All of the data that follows should be output again without any alteration.

Input data:
>>
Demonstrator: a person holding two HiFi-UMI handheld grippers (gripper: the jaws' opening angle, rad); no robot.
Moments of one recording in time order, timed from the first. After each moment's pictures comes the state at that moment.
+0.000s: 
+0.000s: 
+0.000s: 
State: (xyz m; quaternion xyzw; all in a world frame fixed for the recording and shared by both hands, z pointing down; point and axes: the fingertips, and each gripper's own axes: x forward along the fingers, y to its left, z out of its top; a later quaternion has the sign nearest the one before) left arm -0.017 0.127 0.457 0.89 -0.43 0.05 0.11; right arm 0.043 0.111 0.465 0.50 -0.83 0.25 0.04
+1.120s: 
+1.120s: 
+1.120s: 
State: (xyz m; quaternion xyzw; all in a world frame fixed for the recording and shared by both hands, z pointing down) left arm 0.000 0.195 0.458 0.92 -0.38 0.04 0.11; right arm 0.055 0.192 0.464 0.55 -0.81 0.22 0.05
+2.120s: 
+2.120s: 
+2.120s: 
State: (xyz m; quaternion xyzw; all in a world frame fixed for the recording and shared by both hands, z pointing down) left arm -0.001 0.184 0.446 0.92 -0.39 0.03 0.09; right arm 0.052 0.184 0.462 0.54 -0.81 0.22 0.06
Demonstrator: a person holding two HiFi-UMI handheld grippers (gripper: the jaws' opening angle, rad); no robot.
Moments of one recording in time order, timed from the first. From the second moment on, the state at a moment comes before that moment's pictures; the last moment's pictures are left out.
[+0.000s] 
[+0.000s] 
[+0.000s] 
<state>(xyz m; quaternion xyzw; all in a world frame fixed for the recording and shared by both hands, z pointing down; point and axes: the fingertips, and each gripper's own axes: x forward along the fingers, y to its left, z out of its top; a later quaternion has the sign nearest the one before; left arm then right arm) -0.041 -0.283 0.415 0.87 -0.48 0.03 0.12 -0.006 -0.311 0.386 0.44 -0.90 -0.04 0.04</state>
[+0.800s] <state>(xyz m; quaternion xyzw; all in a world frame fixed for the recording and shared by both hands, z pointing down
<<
Solution for this exercise:
Demonstrator: a person holding two HiFi-UMI handheld grippers (gripper: the jaws' opening angle, rad); no robot.
Moments of one recording in time order, timed from the first. After each moment's pictures comes the state at that moment.
+0.000s: 
+0.000s: 
+0.000s: 
State: (xyz m; quaternion xyzw; all in a world frame fixed for the recording and shared by both hands, z pointing down; point and axes: the fingertips, and each gripper's own axes: x forward along the fingers, y to its left, z out of its top; a later quaternion has the sign nearest the one before) left arm -0.017 0.127 0.457 0.89 -0.43 0.05 0.11; right arm 0.043 0.111 0.465 0.50 -0.83 0.25 0.04
+1.120s: 
+1.120s: 
+1.120s: 
State: (xyz m; quaternion xyzw; all in a world frame fixed for the recording and shared by both hands, z pointing down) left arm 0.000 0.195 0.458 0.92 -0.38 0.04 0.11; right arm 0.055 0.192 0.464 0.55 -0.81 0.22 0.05
+2.120s: 
+2.120s: 
+2.120s: 
State: (xyz m; quaternion xyzw; all in a world frame fixed for the recording and shared by both hands, z pointing down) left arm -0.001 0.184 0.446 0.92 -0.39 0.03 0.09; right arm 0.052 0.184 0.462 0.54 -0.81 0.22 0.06
Demonstrator: a person holding two HiFi-UMI handheld grippers (gripper: the jaws' opening angle, rad); no robot.
Moments of one recording in time order, timed from the first. From the second moment on, the state at a moment comes before that moment's pictures; the last moment's pictures are left out.
[+0.000s] 
[+0.000s] 
[+0.000s] 
<state>(xyz m; quaternion xyzw; all in a world frame fixed for the recording and shared by both hands, z pointing down; point and axes: the fingertips, and each gripper's own axes: x forward along the fingers, y to its left, z out of its top; a later quaternion has the sign nearest the one before; left arm then right arm) -0.041 -0.283 0.415 0.87 -0.48 0.03 0.12 -0.006 -0.311 0.386 0.44 -0.90 -0.04 0.04</state>
[+0.800s] <state>(xyz m; quaternion xyzw; all in a world frame fixed for the recording and shared by both hands, z pointing down

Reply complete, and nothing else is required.